Domestic Policy Advisor Neera Tanden visited police headquarters Wednesday to see a helicopter and scout cars purchased by the department, as well as its Real Time Crime Center. During a tour of the equipment with Tanden, Chief James White said the vehicles are used by the department's code enforcement team and civilian employees who respond to low-level, "quality of life"-focused calls for service and have the ability to write some citations.
The Real Time Crime Center allows the department to monitor live intelligence such as information from ShotSpotter, a gunshot detection system used in some areas of Detroit, and surveillance footage from Project Green Light, which is a partnership with private businesses and residential building owners.

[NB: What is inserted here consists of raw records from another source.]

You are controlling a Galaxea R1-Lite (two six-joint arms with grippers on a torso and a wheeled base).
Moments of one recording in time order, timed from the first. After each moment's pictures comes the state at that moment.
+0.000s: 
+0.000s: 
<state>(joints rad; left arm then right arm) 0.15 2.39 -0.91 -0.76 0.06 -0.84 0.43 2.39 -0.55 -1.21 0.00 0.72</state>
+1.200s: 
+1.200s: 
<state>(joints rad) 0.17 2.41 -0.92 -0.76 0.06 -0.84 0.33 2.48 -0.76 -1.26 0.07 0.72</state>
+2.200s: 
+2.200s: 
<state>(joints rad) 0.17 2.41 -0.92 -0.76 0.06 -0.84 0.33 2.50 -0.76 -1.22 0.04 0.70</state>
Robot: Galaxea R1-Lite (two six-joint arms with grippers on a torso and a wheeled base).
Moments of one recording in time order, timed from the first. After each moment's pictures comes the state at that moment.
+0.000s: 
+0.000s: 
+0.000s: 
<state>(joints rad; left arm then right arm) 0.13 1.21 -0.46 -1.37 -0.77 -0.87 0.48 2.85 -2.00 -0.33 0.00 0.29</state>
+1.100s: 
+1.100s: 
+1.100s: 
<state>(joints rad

"Detroit has really led the way in effectively using those dollars," Tanden said during a press briefing Wednesday. She said the Real Time Crime Center is "doing really cutting edge work ... to ensure that the DPD has the best-trained police force in the country."
Detroit has spent about $28.2 million of the $48.8 million in ARPA funds it received for public safety, according to a dashboard on the city's website.
Mayor Mike Duggan said during the press conference that in 2023 the city had its lowest recorded number of homicides, 252, since 1966.
He pointed to the use of newly installed cameras on freeways to capture drive-by shootings when perpetrators committed shootings out of reach of city surveillance cameras. Duggan also said the Police Department has begun using its helicopter to track and stop illegal racing as an alternative to dangerous high-speed chases to apprehend drivers. Drag racing and "drifting" declined markedly from two summers ago as a result, he said.
"This last summer, you saw very little. We change behavior by tactics," Duggan said.
Metrics that serve as indicators of crime, however, tend to be inexact measures of actual crimes. Sources of data such as calls for service, arrests and police reports are influenced by a variety of factors other than the actual numbers of crimes committed, such as policing resources, priorities and willingness to report crime.
White said the department looks at "a little bit of all of it" to understand what appears to be happening with crime.
"We know that if we use the data to tell us where we need to be at a particular time, we have a higher degree of success that allows us to get deployment in place that could potentially change behavior," White said. "We don't have to make the arrest, but we look at the data daily."